Batch mixing is only useful if celltype purity survives. A good correction raises batch entropy without lowering celltype purity — the metacells should still each be one cell state.

p_naive     = mc_naive.compute_purity('clusters').purity.mean()
p_corrected = mc_corrected.compute_purity('clusters').purity.mean()
summary = pd.DataFrame({
    'mean_batch_entropy': [ent_naive.mean(), ent_corrected.mean()],
    'mean_celltype_purity': [p_naive, p_corrected],
}, index=['uncorrected (X_pca)', 'Harmony (X_harmony)'])
summary.round(3)
mean_batch_entropy mean_celltype_purity
uncorrected (X_pca) 0.043 0.868
Harmony (X_harmony) 0.992 0.864

9. UMAP: corrected metacell centroids#

fig, ax = plt.subplots(1, 2, figsize=(11, 4))
for axi, color in zip(ax, ['batch', 'clusters']):
    ov.pl.embedding(mc_corrected.adata, basis='X_umap', color=color, ax=axi,
                    show=False, frameon='small',
                    title=f'corrected metacells — {color}', size=12,
                    legend_loc='right margin' if color == 'clusters' else None)
    labels = mc_corrected._fit_result.assignments
    pts = np.array([mc_corrected.adata.obsm['X_umap'][labels == u].mean(axis=0)
                    for u in np.unique(labels)])
    axi.scatter(pts[:, 0], pts[:, 1], s=22, c='#222',
                edgecolors='white', linewidths=0.6, zorder=5)
plt.tight_layout(); plt.show()

10. Aggregate + cross-sample use#

The corrected metacell AnnData is now suitable for cross-sample work. Two common patterns:

  • Metacell-level analysis (state granularity): pass ad_mc straight into CCC / SCENIC / trajectory.

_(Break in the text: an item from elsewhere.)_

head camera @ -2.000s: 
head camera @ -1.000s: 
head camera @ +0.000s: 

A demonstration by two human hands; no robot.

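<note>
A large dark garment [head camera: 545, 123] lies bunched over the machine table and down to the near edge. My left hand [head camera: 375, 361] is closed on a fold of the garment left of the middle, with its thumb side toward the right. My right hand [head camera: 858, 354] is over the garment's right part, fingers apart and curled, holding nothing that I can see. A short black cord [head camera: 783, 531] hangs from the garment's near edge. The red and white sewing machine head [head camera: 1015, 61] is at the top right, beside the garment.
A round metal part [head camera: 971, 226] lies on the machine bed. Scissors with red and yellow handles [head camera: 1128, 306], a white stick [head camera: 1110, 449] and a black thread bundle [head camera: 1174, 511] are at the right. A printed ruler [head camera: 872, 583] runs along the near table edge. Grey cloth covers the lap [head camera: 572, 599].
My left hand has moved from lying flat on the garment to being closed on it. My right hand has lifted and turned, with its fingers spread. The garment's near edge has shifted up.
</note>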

  • Pseudobulk per (metacell-type × sample): aggregate once more by (clusters, batch) for a cohort-level DE model — this is where metacell and pseudobulk compose.

ad_mc = mc_corrected.predicted(method='soft', layer='counts', summary='sum',
                              celltype_label='clusters')
# Propagate the majority batch onto each metacell for downstream grouping.
ov.single.get_obs_value(ad_mc, mc_corrected.adata, groupby='batch', type='str')
print(f'metacell AnnData: {ad_mc.shape}')
print('per-metacell batch composition (first 5):')
ad_mc.obs[['n_cells', 'clusters', 'clusters_purity', 'batch']].head()
... batch added to ad.obs[batch]
metacell AnnData: (72, 2000)
per-metacell batch composition (first 5):
n_cells clusters clusters_purity batch
mc-0 240 Alpha 0.955752 B
mc-1 40 Delta 1.000000 B
mc-2 91 Ductal 0.975000 A
mc-3 264 Ductal 0.801527 A
mc-4 39 Epsilon 0.888889 A

11. Takeaways#

  • Never build metacells on an uncorrected embedding when you have multiple samples. Batch becomes a dominant similarity axis and your metacells will be single-batch — the histogram in section 7 makes this concrete.

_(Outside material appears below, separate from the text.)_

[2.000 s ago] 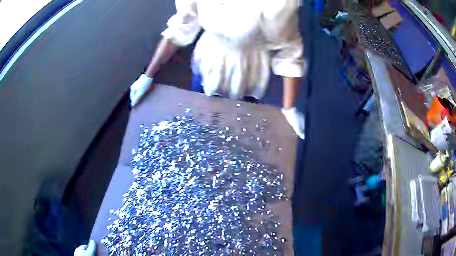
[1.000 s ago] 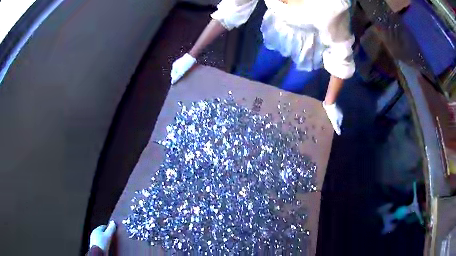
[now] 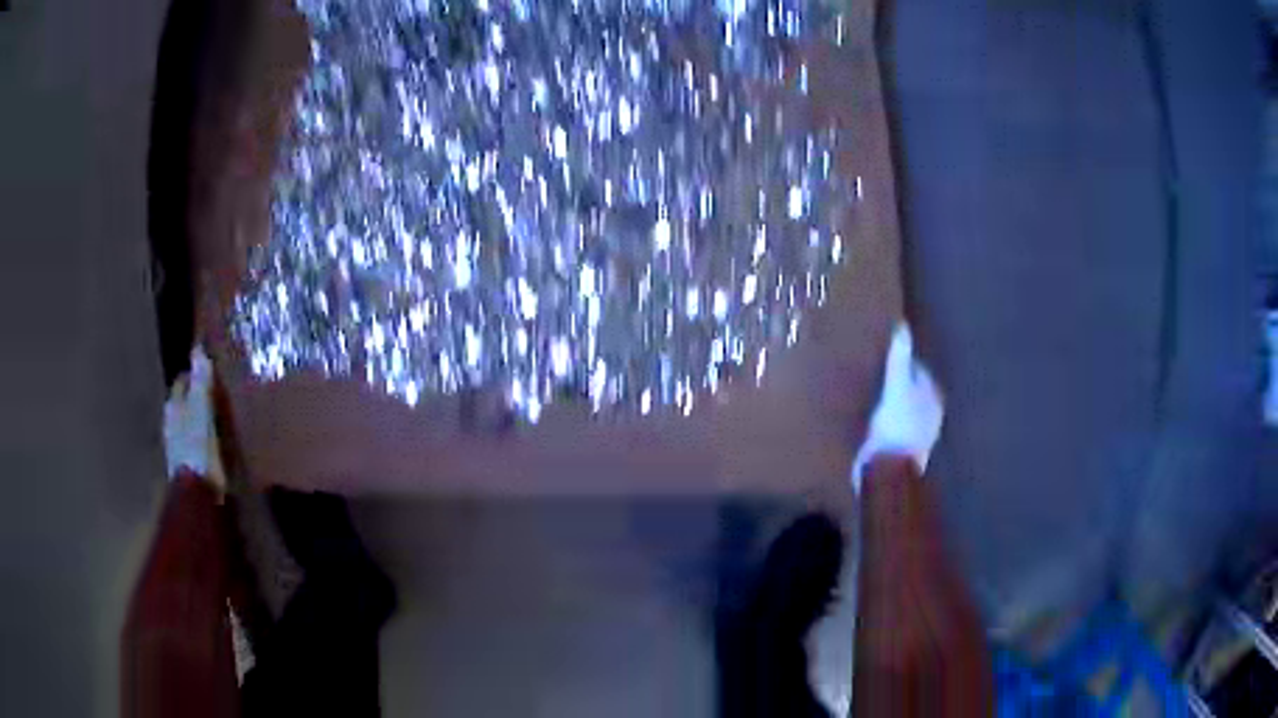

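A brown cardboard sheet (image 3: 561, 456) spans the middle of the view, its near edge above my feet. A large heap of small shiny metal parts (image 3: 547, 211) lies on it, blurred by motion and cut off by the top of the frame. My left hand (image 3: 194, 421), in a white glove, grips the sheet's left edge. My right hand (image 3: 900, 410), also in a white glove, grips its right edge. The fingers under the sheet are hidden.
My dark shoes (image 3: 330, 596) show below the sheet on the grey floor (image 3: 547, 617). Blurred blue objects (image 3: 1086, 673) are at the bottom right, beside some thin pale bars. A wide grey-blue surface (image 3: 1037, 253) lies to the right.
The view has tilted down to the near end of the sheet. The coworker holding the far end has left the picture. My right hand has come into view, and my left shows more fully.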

  • The fix is one line: ov.single.batch_correction(...) then point MetaCell(use_rep='X_harmony') at the corrected embedding.

  • Always check both axes after correction: batch entropy should go up and celltype purity should not go down (section 8).

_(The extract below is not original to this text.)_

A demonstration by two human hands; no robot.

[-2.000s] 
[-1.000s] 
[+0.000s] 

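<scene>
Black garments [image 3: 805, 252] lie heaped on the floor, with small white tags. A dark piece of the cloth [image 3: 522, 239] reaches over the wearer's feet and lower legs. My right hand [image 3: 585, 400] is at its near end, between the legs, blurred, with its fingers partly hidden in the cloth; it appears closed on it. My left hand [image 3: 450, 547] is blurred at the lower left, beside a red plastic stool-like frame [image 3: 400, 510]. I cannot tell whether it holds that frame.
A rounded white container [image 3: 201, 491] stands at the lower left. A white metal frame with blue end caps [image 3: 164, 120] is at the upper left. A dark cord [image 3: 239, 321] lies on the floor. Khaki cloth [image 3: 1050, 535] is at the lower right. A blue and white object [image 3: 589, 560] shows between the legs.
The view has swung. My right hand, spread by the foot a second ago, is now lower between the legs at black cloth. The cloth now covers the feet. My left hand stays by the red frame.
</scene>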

  • metaq is batch-aware in a different way — its multimodal capability lets you feed multiple omics, and the encoder can be trained on a batch-balanced loader. For pure scRNA-seq multi-sample, the Harmony-then-metacell recipe here is the simplest robust choice.

  • To go from metacells to a cohort-level DE model, aggregate once more per (metacell-celltype × sample) — that pseudobulk-of-metacells is the correct unit for expression ~ condition testing (see the section index for the metacell-vs-pseudobulk distinction).